Data Augmentation of Spectral Data for Convolutional Neural Network (CNN) Based Deep Chemometrics
This work addresses chemometrics for pharmaceutical analysis, offering incremental improvements in spectral data processing and model robustness.
The paper tackled predicting drug content in tablets from near infrared spectra using CNNs, achieving results that matched or exceeded optimal PLS models, with data augmentation and EMSC preprocessing yielding the best performance, and CNNs outperforming PLS in extrapolation challenges.

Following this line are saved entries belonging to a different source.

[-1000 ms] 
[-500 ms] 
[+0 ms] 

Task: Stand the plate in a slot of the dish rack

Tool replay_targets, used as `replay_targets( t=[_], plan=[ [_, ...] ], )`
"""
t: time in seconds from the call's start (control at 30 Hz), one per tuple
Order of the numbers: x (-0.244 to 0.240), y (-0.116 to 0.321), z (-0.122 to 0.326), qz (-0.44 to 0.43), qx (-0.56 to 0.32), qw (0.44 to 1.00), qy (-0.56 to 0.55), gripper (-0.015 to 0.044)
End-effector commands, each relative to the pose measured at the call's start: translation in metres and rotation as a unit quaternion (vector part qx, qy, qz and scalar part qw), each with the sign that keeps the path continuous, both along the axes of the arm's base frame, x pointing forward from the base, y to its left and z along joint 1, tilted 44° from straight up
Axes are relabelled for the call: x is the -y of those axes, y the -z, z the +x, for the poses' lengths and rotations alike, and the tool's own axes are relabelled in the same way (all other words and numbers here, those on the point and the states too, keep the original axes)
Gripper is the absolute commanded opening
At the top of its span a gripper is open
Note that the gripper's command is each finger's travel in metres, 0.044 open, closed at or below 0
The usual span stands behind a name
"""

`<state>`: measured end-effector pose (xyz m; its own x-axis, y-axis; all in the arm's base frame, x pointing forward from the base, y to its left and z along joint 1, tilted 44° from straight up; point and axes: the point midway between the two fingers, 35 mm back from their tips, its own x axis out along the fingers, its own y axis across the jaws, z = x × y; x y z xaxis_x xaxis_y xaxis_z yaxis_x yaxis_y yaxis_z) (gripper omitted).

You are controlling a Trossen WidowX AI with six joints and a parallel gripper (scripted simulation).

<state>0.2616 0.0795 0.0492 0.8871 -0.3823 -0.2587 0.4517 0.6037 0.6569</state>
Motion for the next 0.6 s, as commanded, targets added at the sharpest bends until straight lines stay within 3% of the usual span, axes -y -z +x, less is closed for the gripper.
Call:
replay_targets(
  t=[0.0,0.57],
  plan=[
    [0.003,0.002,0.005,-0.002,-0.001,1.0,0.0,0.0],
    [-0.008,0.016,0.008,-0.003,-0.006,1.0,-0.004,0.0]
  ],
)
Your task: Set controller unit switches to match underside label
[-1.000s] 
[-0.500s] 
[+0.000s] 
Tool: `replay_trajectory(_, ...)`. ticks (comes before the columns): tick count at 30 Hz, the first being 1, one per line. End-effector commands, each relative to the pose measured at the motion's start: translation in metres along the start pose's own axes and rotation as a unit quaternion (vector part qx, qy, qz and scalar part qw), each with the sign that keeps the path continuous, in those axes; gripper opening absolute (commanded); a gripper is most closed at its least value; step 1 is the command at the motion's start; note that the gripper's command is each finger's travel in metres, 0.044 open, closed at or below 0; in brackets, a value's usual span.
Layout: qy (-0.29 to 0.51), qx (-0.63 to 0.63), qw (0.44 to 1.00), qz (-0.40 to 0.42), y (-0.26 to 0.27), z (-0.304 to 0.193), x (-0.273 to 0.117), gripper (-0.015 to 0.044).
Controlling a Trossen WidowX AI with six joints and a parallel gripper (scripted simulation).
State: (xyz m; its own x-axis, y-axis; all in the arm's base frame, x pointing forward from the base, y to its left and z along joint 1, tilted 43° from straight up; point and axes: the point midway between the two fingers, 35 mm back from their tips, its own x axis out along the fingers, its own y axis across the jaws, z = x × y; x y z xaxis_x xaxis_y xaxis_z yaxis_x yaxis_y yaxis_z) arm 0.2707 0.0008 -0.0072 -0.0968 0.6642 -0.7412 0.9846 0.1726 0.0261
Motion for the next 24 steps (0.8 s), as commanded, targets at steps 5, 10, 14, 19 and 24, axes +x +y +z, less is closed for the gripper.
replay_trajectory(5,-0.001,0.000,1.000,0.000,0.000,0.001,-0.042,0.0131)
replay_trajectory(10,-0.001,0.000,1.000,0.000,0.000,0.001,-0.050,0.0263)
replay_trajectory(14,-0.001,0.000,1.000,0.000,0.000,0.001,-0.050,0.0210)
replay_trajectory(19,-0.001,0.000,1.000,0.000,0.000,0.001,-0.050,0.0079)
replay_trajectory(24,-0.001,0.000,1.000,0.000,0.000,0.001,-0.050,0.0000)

Deep learning methods are used on spectroscopic data to predict drug content in tablets from near infrared (NIR) spectra. Using convolutional neural networks (CNNs), features are ex- tracted from the spectroscopic data. Extended multiplicative scatter correction (EMSC) and a novel spectral data augmentation method are benchmarked as preprocessing steps. The learned models perform better or on par with hypothetical optimal partial least squares (PLS) models for all combinations of preprocessing. Data augmentation with subsequent EMSC in combination gave the best results. The deep learning model CNNs also outperform the PLS models in an extrapolation chal- lenge created using data from a second instrument and from an analyte concentration not covered by the training data. Qualitative investigations of the CNNs kernel activations show their resemblance to wellknown data processing methods such as smoothing, slope/derivative, thresholds and spectral region selection.